▶ **EXERCISE INSTRUCTIONS**: Write out the data word for word and drop any picture you find.

START GIVEN INFORMATION

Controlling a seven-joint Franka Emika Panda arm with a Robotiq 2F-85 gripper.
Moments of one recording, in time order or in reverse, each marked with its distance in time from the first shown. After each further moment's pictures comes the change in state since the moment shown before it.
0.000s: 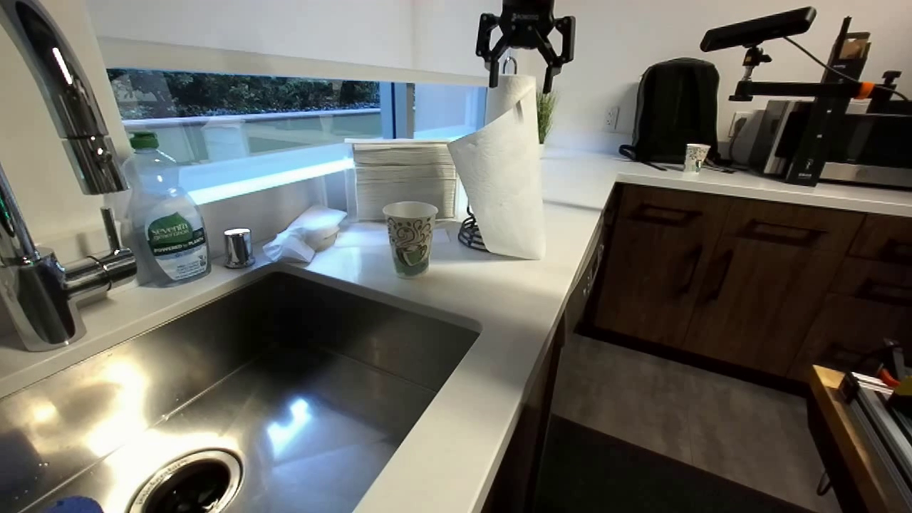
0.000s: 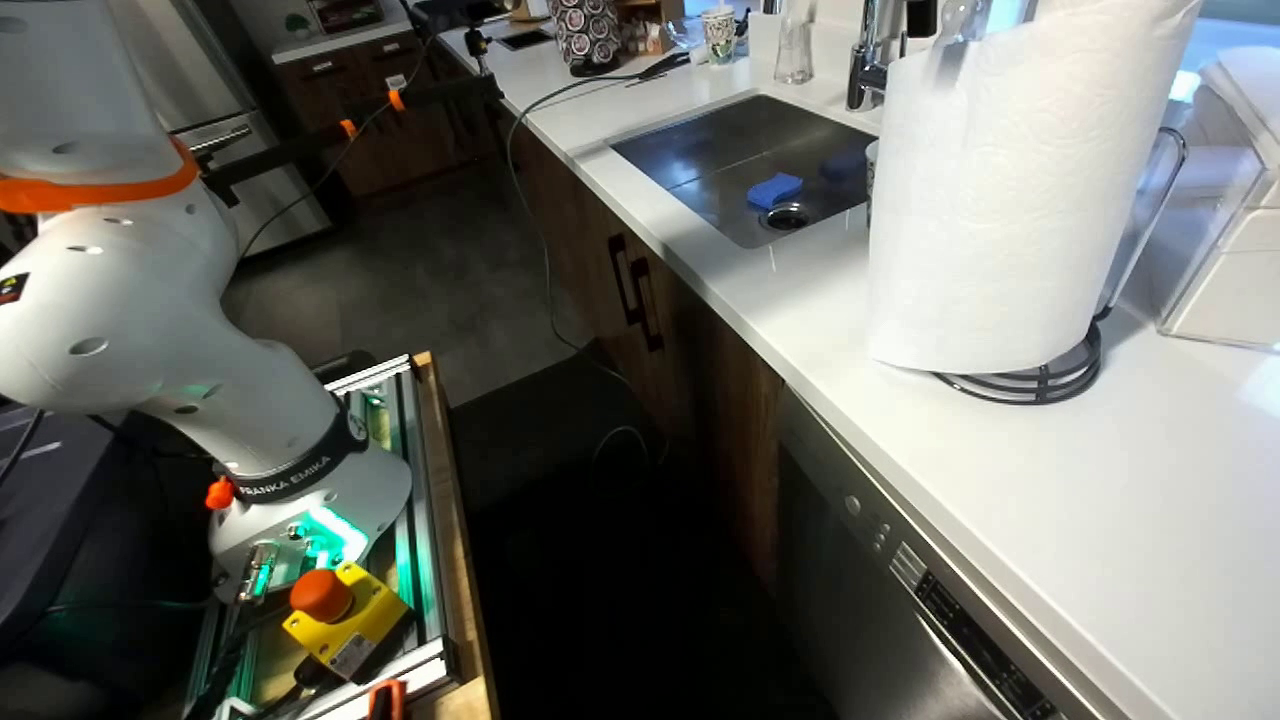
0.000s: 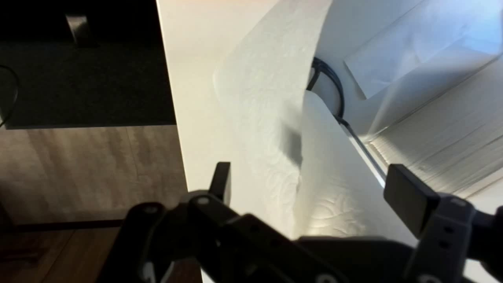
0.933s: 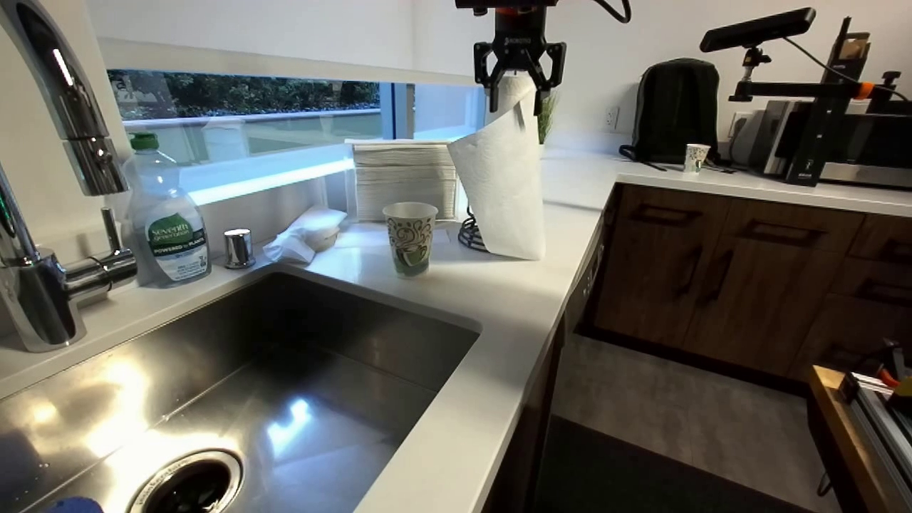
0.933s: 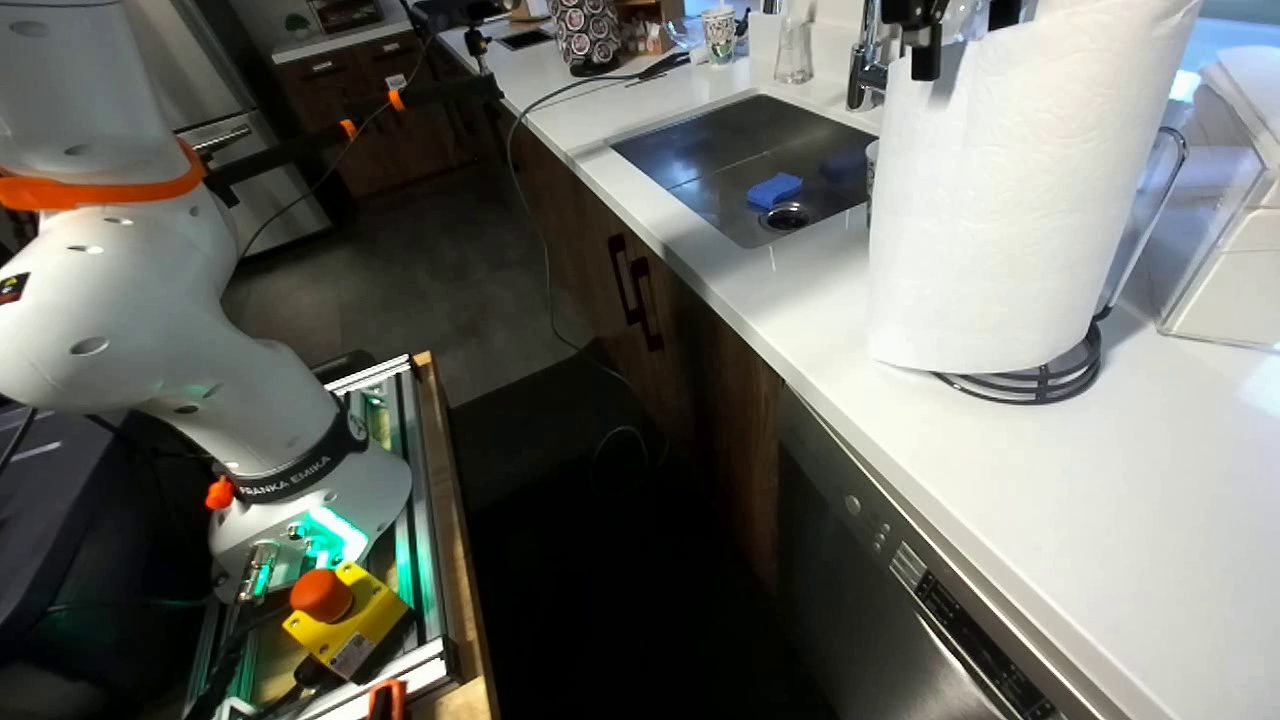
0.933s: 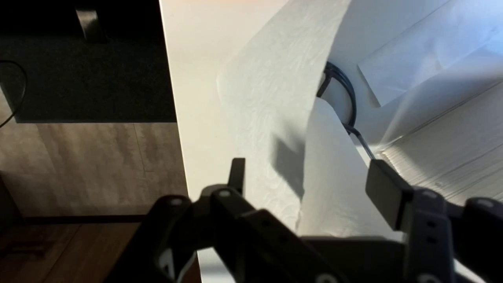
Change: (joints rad) arm 0.003 0.045 0.006 -0.002 -0.018 0.014 0.007
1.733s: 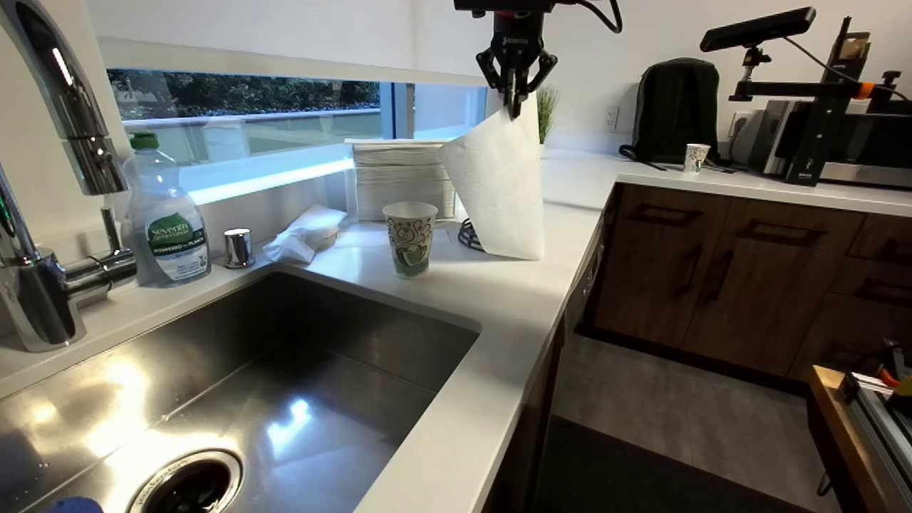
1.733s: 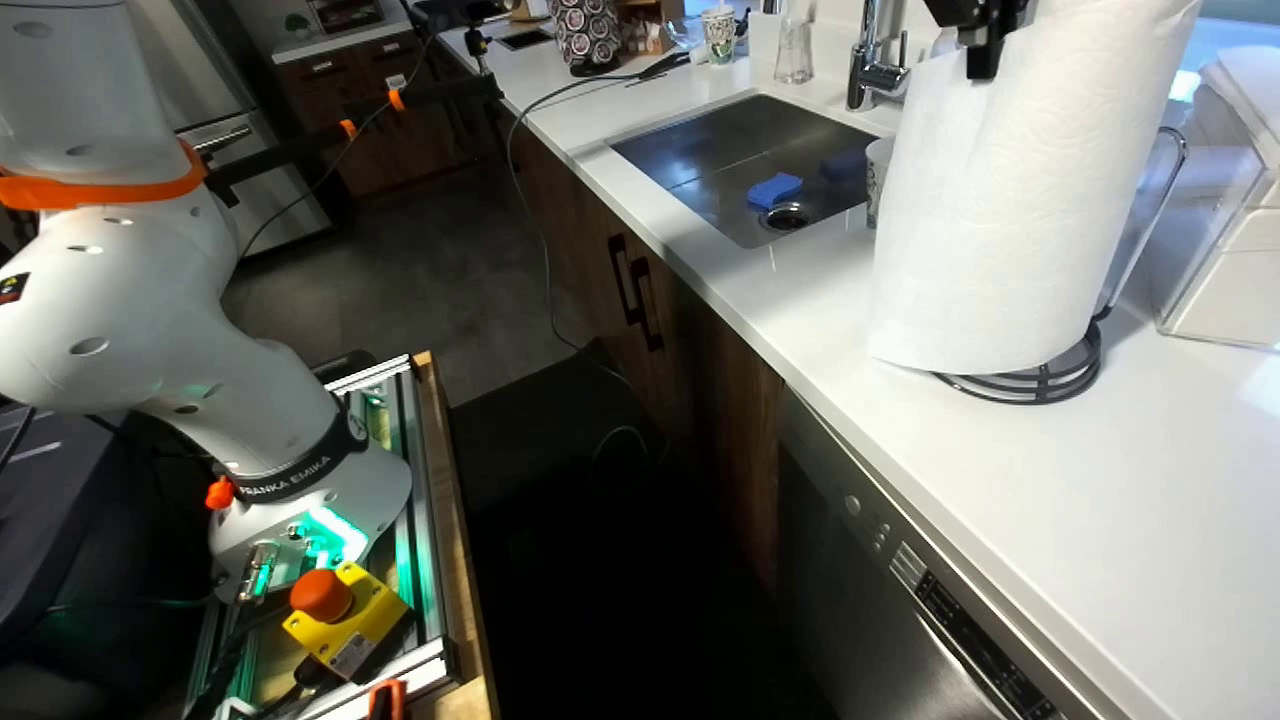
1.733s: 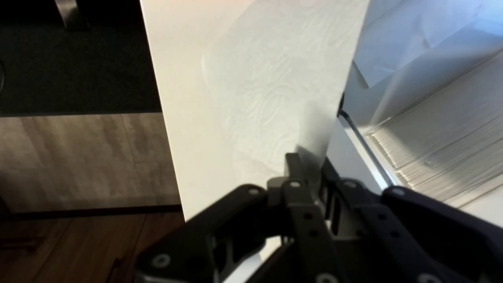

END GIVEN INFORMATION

▶ **SOLUTION TO THE PROBLEM**:
Controlling a seven-joint Franka Emika Panda arm with a Robotiq 2F-85 gripper.
Moments of one recording, in time order or in reverse, each marked with its distance in time from the first shown. After each further moment's pictures comes the change in state since the moment shown before it.
0.000s: 
0.000s: 
0.000s: 
0.933s: 
0.933s: 
0.933s: 
Change: (joints rad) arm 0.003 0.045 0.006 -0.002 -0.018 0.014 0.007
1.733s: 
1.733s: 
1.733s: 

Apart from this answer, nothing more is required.